[Your task] Return only the lines below starting at the line containing "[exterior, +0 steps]" and ending at the line containing "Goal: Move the", both included, exactly as they are and with no pictures.

[Given entries Boundary: Start]

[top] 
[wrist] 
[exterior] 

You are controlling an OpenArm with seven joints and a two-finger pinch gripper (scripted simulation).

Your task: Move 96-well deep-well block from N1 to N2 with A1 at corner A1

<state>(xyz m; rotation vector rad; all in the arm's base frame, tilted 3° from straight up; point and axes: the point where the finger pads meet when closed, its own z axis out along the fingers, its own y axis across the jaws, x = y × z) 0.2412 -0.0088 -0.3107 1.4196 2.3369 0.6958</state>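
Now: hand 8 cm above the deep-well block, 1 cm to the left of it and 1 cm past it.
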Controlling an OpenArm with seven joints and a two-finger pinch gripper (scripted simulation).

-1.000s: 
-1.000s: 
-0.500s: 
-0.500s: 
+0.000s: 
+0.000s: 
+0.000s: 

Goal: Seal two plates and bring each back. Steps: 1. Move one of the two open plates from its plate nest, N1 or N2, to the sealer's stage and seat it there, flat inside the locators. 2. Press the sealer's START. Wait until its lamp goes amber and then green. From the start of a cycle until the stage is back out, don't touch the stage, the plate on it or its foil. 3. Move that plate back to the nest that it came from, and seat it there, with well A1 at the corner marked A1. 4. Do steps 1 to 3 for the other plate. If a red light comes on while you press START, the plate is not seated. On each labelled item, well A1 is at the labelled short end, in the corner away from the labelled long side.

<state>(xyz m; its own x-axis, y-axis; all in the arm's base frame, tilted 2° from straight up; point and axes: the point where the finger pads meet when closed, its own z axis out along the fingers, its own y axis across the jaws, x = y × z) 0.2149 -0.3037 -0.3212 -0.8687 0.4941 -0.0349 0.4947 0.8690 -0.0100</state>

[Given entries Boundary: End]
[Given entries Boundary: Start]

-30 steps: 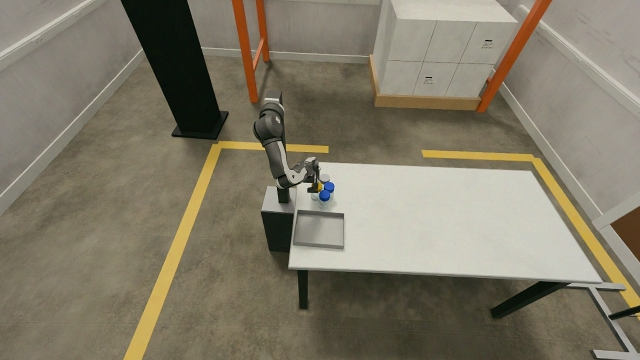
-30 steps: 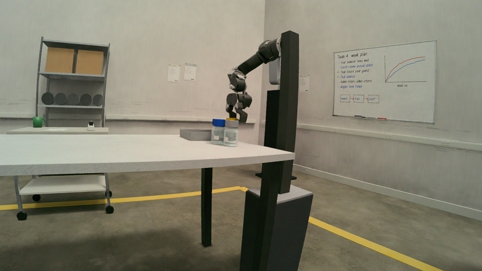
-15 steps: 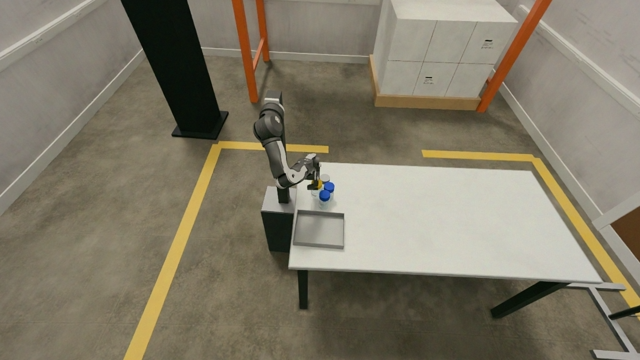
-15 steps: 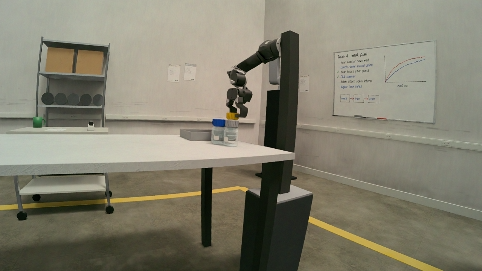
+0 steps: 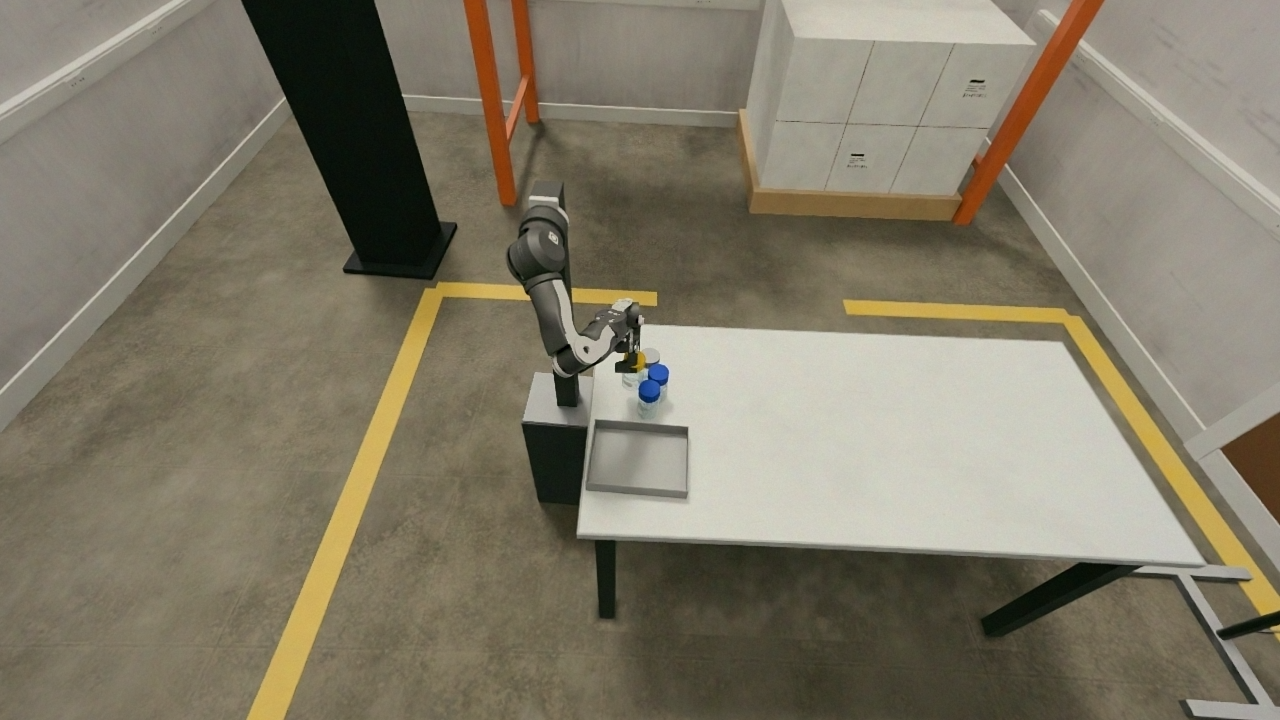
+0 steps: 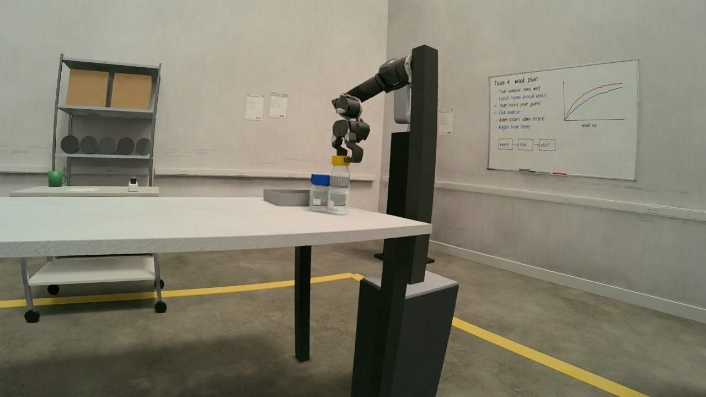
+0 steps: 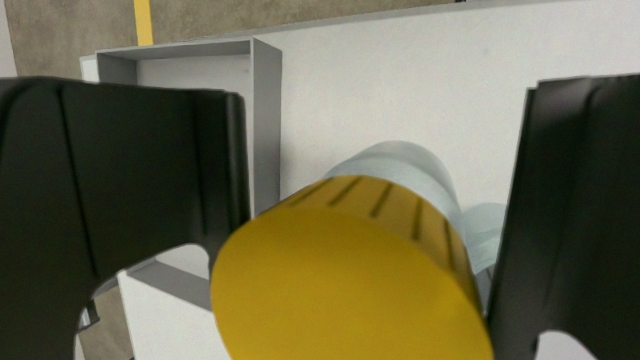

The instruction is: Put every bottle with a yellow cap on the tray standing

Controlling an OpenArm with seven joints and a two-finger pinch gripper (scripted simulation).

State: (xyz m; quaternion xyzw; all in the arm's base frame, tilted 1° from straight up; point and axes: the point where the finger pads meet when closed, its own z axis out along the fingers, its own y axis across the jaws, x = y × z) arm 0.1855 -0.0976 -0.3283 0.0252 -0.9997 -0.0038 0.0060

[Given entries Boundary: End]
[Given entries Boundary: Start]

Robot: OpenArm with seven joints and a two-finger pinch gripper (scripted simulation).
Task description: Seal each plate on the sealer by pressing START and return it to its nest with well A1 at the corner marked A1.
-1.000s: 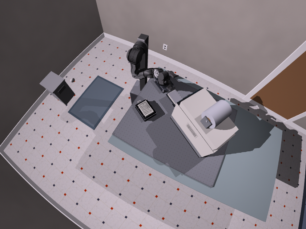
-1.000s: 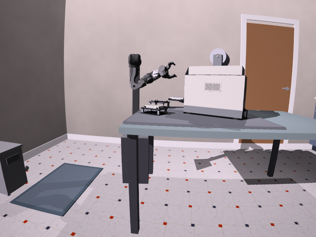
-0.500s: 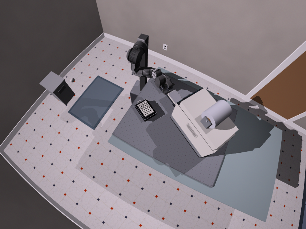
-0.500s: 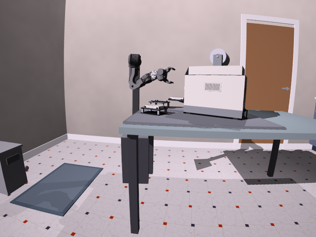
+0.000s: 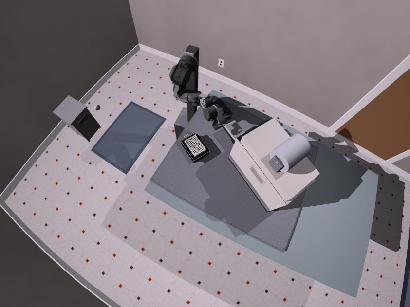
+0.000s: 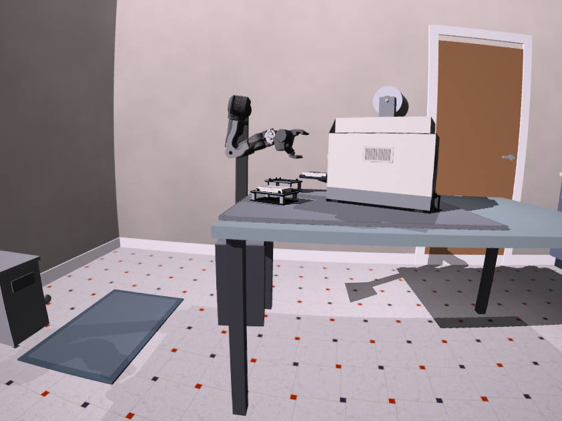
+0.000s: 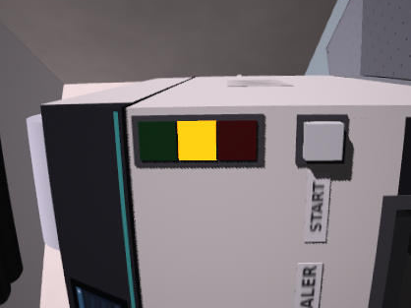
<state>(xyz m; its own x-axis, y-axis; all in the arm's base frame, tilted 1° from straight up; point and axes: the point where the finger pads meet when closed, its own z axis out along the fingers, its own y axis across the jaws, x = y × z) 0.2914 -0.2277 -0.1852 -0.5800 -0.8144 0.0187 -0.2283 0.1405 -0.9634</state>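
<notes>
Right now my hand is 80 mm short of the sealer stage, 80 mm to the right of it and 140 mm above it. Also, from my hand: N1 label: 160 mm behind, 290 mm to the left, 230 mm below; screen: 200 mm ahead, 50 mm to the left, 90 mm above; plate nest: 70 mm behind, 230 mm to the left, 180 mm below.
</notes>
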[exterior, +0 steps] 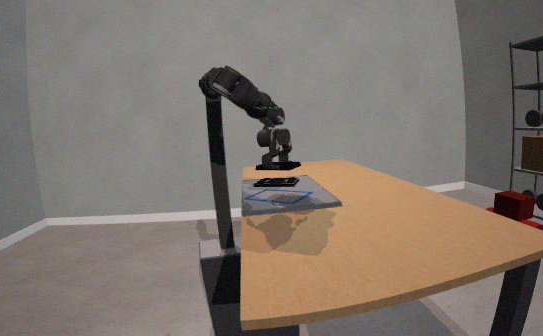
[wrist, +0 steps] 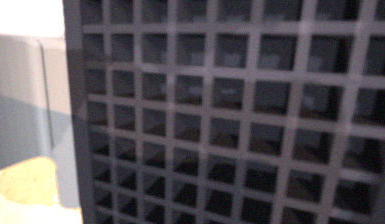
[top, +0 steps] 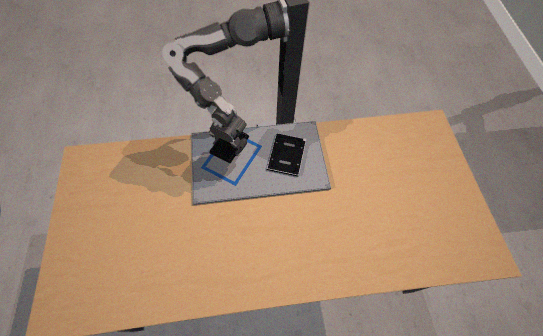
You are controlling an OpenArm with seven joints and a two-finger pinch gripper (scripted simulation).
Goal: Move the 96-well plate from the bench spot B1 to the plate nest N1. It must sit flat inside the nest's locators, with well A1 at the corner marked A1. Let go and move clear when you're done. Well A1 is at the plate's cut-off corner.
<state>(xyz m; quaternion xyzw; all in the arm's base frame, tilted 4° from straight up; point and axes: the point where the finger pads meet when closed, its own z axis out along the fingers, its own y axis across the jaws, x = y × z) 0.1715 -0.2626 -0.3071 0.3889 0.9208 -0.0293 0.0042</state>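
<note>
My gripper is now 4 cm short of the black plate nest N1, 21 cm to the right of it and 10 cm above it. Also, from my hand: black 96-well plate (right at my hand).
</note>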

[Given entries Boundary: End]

[Response for this exercise]
[exterior, +0 steps] 
[wrist, +0 steps] 
[top, +0 steps] 
You are controlling an OpenArm with seven joints and a two-finger pinch gripper (scripted simulation).
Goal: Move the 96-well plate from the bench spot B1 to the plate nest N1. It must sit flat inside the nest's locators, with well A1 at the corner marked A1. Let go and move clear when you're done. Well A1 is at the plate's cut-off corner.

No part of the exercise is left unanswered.